WHAT NEEDS TO BE DONE
Within the entries below, find every line that has the string "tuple", then copy it.
********************
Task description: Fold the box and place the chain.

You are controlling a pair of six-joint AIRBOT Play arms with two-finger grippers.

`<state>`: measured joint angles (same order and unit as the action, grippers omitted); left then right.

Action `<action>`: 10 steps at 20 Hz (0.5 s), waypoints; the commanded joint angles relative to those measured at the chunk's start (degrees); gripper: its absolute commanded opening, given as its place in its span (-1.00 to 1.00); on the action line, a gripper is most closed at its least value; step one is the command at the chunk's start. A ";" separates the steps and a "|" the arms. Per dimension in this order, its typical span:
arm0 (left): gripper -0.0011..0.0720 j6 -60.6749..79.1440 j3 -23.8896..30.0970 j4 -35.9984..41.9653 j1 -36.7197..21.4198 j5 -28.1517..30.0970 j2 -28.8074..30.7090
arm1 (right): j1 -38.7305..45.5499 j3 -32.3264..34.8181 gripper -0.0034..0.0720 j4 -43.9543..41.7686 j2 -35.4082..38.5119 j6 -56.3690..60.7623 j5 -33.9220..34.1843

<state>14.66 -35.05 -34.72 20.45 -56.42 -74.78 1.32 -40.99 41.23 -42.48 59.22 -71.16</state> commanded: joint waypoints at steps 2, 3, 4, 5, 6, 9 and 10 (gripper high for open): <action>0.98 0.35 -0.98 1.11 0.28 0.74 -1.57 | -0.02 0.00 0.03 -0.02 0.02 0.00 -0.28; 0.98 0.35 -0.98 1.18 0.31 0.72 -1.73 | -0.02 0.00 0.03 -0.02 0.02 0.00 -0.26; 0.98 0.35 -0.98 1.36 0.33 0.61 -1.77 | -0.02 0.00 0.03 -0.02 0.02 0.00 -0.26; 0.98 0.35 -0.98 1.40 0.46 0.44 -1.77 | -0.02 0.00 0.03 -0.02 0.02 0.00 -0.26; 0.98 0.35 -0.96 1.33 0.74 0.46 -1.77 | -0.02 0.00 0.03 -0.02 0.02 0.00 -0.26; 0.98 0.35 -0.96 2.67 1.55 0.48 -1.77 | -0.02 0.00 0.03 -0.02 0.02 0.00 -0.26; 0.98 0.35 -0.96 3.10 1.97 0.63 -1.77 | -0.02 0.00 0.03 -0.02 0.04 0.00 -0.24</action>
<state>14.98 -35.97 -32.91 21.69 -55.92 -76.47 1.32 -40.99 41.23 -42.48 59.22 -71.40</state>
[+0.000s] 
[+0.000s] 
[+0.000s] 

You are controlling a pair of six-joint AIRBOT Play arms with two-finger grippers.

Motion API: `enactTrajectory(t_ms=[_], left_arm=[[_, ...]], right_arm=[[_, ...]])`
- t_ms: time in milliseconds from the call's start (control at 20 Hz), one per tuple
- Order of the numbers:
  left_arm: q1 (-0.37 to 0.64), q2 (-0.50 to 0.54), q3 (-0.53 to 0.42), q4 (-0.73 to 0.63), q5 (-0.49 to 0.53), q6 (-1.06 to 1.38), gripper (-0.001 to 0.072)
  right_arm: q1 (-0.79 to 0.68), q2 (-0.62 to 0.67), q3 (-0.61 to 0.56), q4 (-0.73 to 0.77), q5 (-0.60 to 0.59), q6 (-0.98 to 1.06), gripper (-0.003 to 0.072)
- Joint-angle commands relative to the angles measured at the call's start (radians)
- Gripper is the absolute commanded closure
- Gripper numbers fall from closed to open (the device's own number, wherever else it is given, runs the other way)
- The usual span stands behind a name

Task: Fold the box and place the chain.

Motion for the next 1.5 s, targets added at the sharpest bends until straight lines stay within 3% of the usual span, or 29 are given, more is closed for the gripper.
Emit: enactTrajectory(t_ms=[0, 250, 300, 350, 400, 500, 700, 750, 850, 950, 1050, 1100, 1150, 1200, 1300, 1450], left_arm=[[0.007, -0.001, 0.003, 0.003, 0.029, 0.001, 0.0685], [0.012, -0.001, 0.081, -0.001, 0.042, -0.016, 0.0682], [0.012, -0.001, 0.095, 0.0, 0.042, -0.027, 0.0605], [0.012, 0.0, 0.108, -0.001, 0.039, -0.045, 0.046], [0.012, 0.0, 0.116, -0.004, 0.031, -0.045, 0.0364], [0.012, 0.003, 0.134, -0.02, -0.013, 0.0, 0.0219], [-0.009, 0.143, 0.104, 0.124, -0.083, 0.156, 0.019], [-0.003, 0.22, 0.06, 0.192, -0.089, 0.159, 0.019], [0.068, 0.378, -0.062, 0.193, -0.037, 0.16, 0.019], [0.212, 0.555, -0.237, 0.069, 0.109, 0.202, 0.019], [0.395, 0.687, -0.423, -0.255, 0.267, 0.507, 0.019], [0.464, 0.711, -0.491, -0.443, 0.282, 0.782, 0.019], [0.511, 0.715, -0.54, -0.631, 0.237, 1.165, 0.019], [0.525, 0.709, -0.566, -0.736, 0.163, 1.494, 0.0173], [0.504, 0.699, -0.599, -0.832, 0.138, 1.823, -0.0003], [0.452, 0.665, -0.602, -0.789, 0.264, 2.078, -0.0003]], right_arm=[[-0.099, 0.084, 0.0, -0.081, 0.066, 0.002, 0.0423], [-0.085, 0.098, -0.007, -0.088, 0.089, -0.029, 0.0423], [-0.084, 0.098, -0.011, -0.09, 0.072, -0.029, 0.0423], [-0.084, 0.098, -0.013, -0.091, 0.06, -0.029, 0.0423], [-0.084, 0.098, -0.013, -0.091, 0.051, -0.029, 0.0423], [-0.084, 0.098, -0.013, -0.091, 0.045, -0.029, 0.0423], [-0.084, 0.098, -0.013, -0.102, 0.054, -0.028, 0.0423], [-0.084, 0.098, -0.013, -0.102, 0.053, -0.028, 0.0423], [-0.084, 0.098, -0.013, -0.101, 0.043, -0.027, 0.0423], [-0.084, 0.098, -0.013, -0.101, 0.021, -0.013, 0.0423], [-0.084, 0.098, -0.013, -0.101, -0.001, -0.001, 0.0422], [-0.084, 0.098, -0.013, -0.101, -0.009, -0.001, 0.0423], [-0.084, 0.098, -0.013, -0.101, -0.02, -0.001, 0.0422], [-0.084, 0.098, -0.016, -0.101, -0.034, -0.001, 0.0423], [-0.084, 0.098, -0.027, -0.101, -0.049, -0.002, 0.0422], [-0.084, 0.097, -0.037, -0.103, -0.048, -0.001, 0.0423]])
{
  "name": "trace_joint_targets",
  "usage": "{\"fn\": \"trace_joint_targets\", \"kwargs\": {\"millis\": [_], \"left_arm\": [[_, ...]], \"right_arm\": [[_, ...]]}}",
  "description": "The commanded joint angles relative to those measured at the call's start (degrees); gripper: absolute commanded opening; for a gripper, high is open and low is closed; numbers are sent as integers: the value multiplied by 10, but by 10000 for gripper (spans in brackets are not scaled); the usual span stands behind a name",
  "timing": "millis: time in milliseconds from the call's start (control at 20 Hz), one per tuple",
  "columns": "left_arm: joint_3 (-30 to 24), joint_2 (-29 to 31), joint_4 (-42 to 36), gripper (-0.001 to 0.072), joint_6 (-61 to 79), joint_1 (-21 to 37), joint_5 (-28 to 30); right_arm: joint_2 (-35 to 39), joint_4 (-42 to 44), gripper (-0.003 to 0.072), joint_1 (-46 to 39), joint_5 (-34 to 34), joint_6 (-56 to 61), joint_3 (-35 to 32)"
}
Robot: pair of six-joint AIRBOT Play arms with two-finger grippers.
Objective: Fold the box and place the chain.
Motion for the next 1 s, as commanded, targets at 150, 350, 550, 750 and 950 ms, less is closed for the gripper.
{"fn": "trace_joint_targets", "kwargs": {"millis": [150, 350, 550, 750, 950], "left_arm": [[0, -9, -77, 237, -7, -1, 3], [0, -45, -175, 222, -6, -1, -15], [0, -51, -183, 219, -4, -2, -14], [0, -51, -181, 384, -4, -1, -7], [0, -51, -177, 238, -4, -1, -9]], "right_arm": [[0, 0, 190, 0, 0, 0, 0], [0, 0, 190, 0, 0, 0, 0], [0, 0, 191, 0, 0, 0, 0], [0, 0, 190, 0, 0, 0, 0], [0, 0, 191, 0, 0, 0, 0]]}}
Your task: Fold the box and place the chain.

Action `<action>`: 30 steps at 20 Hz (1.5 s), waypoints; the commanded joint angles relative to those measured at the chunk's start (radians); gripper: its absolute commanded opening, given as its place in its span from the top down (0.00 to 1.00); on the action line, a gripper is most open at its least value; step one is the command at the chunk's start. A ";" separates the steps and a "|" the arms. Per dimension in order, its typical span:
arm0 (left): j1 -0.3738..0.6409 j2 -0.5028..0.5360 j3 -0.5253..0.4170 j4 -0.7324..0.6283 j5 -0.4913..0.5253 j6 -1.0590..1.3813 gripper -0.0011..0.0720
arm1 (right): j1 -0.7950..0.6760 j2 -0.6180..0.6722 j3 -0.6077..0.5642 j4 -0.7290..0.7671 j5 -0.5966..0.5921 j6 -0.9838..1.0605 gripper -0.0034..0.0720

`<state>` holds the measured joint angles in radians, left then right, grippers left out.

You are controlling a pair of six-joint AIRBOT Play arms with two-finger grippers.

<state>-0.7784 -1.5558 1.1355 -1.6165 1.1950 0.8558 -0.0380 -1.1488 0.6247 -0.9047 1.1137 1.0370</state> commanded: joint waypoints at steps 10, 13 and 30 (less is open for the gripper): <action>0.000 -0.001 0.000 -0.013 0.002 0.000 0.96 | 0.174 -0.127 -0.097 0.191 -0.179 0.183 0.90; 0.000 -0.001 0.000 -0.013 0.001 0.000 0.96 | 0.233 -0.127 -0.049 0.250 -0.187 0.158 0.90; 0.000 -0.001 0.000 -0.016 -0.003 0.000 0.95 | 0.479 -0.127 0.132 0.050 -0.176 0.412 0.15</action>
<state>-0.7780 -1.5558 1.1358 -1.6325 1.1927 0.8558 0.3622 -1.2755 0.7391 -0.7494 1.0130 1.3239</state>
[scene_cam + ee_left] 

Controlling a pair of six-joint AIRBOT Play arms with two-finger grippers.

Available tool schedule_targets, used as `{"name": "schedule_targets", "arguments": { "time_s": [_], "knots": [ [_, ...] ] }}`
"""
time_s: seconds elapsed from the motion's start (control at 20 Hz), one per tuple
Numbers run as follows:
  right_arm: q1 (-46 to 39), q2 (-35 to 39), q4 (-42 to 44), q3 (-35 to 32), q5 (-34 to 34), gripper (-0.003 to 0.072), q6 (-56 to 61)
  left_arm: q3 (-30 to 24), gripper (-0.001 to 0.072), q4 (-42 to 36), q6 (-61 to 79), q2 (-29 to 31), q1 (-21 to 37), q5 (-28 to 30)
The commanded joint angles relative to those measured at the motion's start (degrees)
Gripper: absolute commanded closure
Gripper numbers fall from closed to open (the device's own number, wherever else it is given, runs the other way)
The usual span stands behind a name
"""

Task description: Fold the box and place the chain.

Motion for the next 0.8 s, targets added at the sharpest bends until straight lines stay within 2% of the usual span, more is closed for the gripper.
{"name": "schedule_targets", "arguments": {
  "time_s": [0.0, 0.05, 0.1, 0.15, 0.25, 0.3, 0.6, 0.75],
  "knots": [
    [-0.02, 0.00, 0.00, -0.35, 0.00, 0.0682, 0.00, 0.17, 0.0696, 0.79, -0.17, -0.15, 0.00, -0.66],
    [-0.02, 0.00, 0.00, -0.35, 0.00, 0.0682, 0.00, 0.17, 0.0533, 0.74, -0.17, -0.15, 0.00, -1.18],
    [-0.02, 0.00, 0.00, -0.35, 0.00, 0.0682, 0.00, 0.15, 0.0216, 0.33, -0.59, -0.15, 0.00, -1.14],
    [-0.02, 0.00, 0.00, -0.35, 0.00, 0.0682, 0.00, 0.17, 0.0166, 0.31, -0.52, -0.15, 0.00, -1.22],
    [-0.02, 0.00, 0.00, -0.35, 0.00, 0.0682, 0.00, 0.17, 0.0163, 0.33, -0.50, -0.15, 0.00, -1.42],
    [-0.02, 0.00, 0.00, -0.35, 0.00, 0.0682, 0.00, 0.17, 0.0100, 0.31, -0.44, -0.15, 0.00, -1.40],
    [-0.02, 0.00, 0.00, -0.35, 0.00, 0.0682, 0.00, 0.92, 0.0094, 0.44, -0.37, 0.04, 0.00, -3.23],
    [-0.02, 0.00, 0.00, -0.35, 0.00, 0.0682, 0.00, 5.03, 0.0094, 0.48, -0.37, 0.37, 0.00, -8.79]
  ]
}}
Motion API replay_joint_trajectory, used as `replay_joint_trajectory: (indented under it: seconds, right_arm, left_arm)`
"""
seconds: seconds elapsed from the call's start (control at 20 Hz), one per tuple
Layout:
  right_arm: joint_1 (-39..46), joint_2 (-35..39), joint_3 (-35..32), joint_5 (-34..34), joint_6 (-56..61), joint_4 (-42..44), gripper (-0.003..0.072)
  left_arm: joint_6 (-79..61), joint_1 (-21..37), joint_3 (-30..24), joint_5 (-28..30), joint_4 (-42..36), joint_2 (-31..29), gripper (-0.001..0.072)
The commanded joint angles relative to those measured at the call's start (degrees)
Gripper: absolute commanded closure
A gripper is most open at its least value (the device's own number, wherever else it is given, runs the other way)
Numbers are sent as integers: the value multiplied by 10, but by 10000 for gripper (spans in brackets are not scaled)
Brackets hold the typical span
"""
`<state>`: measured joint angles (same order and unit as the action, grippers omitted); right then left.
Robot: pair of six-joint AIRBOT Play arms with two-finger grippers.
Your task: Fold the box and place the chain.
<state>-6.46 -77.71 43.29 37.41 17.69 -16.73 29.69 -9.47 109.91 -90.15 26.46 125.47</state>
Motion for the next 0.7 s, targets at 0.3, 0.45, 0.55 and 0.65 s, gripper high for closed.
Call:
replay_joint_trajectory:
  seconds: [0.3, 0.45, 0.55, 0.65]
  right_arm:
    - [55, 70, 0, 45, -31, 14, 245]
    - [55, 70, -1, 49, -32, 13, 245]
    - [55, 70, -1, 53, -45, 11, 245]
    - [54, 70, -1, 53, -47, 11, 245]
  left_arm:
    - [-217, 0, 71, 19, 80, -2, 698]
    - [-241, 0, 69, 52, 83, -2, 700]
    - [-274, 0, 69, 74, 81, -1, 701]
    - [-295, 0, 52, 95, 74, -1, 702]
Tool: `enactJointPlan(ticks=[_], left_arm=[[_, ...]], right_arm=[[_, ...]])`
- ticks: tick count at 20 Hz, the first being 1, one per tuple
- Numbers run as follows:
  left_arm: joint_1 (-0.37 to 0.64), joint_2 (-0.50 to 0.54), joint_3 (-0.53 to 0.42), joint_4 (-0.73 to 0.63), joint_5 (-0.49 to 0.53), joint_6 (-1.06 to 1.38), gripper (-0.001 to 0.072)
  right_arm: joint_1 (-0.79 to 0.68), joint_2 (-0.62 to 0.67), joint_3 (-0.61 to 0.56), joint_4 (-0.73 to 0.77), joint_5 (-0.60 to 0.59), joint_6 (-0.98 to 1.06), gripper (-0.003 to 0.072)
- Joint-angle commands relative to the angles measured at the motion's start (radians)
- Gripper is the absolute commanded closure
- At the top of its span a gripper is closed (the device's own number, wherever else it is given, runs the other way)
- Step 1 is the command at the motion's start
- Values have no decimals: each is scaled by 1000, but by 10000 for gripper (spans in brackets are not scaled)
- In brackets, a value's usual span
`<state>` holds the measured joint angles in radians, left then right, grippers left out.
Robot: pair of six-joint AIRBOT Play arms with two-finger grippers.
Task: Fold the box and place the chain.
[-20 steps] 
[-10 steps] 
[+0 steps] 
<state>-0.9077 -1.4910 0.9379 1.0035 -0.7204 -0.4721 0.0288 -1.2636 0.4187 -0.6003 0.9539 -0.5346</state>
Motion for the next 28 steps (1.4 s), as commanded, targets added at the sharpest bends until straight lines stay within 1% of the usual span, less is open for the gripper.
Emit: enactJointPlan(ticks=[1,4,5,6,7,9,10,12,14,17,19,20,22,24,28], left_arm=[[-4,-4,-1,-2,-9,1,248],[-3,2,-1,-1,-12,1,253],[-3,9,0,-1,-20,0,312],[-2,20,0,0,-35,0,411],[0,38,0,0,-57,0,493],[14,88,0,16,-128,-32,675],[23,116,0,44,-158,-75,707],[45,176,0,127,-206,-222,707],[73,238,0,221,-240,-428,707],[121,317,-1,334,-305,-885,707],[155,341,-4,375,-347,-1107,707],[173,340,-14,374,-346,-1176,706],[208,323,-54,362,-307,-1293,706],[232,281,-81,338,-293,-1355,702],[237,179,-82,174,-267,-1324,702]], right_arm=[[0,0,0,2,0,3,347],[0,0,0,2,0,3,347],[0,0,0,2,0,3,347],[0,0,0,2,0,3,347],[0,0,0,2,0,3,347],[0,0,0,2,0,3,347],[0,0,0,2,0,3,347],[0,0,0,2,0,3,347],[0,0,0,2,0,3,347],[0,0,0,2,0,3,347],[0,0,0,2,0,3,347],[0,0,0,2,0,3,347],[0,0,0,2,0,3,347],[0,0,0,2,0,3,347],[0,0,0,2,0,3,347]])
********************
YOUR SOLUTION
- t_ms: time in milliseconds from the call's start (control at 20 Hz), one per tuple
  "timing": "millis: time in milliseconds from the call's start (control at 20 Hz), one per tuple",
time_s: seconds elapsed from the motion's start (control at 20 Hz), one per tuple
seconds: seconds elapsed from the call's start (control at 20 Hz), one per tuple
- ticks: tick count at 20 Hz, the first being 1, one per tuple

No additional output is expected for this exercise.